#### EXERCISE DIRECTIONS
Repeat exactly, and only, the lines running from the one that holds "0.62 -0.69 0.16" to the end of the records.

#### INPUT DATA

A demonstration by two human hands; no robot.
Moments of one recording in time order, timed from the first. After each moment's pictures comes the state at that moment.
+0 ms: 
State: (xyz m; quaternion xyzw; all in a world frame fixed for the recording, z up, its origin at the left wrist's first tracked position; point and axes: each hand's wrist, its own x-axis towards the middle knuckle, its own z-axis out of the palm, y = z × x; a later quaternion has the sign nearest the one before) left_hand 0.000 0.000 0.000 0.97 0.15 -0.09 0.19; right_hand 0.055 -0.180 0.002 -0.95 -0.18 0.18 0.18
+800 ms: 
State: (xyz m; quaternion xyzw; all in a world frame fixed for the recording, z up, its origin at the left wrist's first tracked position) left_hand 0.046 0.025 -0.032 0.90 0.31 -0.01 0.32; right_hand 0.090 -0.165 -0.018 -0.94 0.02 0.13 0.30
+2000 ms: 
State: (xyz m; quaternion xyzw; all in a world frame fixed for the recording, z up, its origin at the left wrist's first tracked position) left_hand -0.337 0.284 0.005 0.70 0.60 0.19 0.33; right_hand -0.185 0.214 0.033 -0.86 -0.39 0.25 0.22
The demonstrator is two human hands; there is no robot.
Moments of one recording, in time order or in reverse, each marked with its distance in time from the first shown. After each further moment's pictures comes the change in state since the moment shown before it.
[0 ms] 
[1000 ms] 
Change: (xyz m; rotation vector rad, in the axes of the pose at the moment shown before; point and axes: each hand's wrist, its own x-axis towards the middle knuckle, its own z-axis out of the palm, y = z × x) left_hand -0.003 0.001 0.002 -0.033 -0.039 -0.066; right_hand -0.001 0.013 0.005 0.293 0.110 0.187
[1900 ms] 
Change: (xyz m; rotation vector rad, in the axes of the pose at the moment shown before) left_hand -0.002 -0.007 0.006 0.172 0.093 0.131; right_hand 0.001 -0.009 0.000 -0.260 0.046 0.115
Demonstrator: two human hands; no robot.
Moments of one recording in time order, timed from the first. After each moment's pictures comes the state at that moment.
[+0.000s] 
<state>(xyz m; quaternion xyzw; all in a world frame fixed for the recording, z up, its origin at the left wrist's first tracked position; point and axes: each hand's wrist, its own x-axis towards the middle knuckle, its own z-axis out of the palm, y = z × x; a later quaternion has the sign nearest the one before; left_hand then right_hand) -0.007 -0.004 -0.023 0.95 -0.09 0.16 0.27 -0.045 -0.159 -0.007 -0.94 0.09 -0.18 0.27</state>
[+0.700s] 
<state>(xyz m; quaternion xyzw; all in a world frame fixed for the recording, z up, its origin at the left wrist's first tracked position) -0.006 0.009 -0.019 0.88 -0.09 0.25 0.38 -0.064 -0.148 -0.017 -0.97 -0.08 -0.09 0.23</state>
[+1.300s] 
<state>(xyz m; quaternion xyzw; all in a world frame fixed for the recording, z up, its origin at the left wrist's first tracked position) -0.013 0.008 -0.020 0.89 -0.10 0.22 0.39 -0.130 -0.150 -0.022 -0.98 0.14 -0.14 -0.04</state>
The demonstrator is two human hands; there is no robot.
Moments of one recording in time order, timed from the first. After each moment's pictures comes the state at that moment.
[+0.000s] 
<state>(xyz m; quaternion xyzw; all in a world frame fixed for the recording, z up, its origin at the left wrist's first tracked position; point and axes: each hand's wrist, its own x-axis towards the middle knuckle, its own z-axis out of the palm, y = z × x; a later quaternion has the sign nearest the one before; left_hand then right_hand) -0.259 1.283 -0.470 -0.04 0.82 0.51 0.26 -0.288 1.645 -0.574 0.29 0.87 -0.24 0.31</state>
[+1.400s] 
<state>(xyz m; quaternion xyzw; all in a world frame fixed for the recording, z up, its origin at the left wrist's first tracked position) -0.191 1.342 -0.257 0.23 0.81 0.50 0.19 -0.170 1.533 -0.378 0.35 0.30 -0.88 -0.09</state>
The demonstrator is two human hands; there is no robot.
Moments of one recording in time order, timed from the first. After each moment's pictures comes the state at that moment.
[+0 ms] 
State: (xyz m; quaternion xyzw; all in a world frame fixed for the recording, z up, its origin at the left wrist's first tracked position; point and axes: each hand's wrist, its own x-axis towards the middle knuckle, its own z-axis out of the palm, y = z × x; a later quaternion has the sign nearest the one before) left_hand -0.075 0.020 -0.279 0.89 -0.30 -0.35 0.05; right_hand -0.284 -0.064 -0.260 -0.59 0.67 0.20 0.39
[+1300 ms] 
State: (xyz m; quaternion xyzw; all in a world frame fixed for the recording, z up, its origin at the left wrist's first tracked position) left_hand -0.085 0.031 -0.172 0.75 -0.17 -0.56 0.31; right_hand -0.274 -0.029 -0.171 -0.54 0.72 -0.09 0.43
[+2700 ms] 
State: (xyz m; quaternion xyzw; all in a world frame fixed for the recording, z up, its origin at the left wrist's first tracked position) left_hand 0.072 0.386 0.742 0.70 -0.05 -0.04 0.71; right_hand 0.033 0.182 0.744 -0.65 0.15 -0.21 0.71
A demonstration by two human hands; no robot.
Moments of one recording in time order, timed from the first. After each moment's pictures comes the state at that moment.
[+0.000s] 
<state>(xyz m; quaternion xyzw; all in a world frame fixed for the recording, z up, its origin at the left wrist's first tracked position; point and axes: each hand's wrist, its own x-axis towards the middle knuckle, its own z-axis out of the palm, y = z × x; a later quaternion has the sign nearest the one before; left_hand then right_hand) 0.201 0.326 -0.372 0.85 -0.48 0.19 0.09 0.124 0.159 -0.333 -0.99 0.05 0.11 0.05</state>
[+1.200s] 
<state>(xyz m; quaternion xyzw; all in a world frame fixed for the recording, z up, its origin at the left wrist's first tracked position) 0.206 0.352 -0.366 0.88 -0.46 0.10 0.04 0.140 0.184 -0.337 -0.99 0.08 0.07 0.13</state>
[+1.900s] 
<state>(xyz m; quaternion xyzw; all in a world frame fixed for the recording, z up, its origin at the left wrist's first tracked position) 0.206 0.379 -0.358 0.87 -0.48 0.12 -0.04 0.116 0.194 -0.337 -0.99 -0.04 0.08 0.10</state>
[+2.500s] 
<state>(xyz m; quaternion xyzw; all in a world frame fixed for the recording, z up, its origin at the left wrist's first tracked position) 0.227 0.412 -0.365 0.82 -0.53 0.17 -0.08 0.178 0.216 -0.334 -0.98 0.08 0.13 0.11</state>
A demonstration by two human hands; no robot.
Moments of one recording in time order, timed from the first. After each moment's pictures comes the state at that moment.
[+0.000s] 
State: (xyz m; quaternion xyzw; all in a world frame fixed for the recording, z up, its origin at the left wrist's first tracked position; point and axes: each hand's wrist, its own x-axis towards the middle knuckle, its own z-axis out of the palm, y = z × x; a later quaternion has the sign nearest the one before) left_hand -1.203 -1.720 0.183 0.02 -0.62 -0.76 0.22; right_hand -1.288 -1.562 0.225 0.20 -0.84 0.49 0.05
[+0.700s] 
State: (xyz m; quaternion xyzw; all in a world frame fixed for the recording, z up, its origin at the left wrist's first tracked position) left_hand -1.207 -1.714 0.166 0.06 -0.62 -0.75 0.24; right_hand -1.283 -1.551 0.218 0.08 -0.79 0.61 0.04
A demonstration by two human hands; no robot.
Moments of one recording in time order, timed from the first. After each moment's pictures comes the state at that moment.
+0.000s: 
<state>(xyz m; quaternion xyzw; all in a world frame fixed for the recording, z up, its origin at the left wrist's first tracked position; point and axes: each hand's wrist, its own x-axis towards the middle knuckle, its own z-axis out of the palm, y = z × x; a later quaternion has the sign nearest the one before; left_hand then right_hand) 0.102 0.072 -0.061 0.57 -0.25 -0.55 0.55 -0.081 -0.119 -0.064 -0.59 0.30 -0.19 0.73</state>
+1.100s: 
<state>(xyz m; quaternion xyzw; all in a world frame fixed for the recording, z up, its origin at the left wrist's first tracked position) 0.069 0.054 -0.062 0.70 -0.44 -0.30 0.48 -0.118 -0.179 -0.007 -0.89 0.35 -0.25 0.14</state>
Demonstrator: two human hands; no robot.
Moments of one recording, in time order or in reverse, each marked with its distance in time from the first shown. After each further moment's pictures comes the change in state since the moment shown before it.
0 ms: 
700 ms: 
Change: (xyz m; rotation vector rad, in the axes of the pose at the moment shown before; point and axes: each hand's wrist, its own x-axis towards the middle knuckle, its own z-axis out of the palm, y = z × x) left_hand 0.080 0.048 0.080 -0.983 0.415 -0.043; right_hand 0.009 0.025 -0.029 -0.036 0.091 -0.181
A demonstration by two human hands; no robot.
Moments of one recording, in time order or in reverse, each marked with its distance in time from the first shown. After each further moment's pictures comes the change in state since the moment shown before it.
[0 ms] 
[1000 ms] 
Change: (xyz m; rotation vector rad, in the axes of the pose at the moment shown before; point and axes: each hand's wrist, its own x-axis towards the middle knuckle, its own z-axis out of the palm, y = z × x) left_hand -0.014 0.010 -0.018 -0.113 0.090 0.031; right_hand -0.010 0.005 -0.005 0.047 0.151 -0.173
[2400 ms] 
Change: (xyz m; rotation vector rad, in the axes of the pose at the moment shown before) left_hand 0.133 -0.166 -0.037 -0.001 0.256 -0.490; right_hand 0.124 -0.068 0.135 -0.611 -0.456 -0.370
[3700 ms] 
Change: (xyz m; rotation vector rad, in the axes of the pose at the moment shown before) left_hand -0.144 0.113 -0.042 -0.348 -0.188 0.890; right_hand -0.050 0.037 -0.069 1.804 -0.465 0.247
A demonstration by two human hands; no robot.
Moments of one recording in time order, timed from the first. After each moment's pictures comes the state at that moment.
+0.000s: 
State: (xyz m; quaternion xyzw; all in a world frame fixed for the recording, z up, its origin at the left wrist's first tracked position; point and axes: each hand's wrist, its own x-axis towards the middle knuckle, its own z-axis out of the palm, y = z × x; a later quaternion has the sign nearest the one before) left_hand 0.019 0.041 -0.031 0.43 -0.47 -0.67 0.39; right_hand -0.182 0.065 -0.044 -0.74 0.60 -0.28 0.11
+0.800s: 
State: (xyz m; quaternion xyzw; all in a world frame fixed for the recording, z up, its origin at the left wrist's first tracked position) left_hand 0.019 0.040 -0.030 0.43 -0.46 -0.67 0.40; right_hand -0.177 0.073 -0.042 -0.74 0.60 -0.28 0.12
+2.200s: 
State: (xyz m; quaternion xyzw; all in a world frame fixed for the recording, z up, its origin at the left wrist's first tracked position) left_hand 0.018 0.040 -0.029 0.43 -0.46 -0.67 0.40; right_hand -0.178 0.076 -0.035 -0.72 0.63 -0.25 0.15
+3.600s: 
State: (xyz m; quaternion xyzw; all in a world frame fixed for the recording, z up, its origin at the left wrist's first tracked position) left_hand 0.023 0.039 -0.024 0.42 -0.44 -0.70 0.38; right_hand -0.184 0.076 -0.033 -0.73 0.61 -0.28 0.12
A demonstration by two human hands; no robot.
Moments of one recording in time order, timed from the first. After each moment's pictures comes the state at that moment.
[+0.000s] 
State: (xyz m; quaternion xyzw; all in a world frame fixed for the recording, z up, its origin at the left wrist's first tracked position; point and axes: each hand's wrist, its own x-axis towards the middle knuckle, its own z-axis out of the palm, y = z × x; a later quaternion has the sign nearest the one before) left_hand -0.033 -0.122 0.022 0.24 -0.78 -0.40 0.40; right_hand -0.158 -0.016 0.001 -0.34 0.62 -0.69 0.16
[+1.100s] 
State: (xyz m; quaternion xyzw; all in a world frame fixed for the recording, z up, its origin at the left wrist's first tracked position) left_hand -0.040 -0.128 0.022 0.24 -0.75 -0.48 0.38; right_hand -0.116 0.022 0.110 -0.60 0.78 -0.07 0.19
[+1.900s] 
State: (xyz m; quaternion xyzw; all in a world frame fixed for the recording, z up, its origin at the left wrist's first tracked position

#### RESULT OF THE EXERCISE
State: (xyz m; quaternion xyzw; all in a world frame fixed for the recording, z up, its origin at the left wrist's first tracked position; point and axes: each hand's wrist, its own x-axis towards the middle knuckle, its own z-axis out of the palm, y = z × x; a later quaternion has the sign nearest the one before) left_hand -0.033 -0.122 0.022 0.24 -0.78 -0.40 0.40; right_hand -0.158 -0.016 0.001 -0.34 0.62 -0.69 0.16
[+1.100s] 
State: (xyz m; quaternion xyzw; all in a world frame fixed for the recording, z up, its origin at the left wrist's first tracked position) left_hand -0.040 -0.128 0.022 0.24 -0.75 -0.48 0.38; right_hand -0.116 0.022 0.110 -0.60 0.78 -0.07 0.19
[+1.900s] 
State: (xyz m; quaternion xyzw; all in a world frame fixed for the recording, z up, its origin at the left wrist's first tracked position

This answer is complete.